Apikoğlu was founded in Kayseri in 1910 by ethnic Armenian Krikor Apikoğlu (1878–1945). Apikoğlu moved its base of operations to Istanbul in 1920, opening its production facility in a neighborhood of the Maltepe suburb called İdealtepe. The company's headquarters occupied the lower level of the family's home, limiting their domicile to the upper levels.

==The brothers take charge==
As business expanded, the company eventually outgrew the Maltepe facility, subsequently moving its manufacturing operations to Alibeyköy. The factory in Alibeyköy was managed by brothers, Agop and Hayk Apikoğlu. This is when the company began doing business as (dba) Apikoğlu Brothers. Apikoğlu Brothers was soon selling its products throughout Turkey.

===Innovations===
Efforts to meet the increasing national demand spawned an innovation, Apikoğlu Brothers was able to incorporate from the 1960s. Their patented system made it possible to produce marketable halal meats directly from the slaughterhouse. The technique had the cow dangling upside down so that when the cow was slaughtered, the blood could easily flow out of its body. The technique had never been practiced in the manufacturing of foodstuffs and the precedent quickly became standard practice throughout Turkey, and eventually the entire meat packing industry. In order to supply the increasing needs of national demand, Apikoğlu Brothers increased its workforce to 200 people in 1987. They also purchased a 45000 m2 modern facility in Tuzla.

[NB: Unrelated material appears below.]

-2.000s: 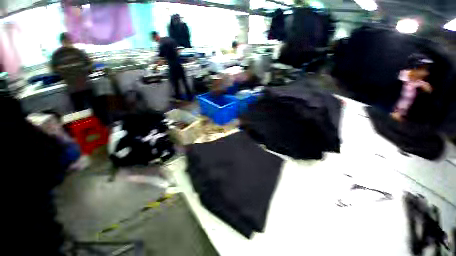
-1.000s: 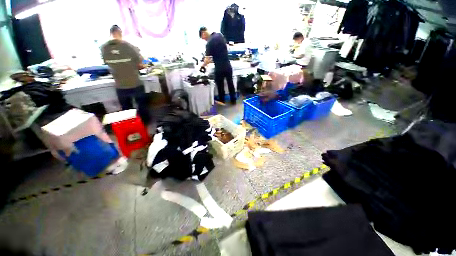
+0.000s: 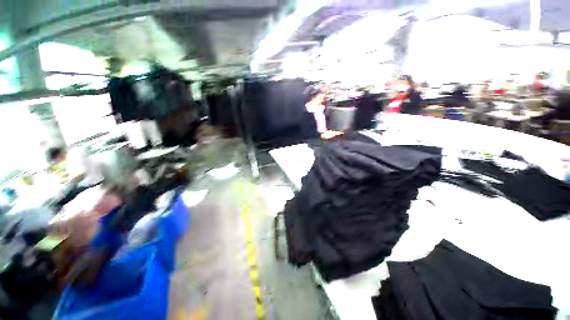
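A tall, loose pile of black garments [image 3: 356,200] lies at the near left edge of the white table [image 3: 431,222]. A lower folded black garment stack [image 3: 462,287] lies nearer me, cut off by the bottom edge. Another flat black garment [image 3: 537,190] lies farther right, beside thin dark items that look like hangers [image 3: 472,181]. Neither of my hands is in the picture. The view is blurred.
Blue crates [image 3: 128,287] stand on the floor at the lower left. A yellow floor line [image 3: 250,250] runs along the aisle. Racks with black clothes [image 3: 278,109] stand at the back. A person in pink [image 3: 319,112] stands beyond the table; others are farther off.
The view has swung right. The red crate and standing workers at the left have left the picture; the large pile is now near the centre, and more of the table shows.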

As of 2013, Apikoğlu Brothers are continuing their manufacturing operations from the Tuzla facilities, with no indications that Tuzla operations will discontinue at any time in the near future.

==Legacy==
In the 2009 book: Markaların Öyküsü, (English translation: The History of Brands) Apikoğlu is described as one of "the 304 most famous brands in the world". This designation preceded the Apikoğlu Brothers celebration of 100 continuous years in operation on its 2010 anniversary.

The Apikoğlu Brothers were mentioned in Nobel Prize winning author Orhan Pamuk's book Istanbul: Memories of a City.

==Awards==
Apikoğlu Brothers received the Altın Marka Award for two consecutive years (2005-06).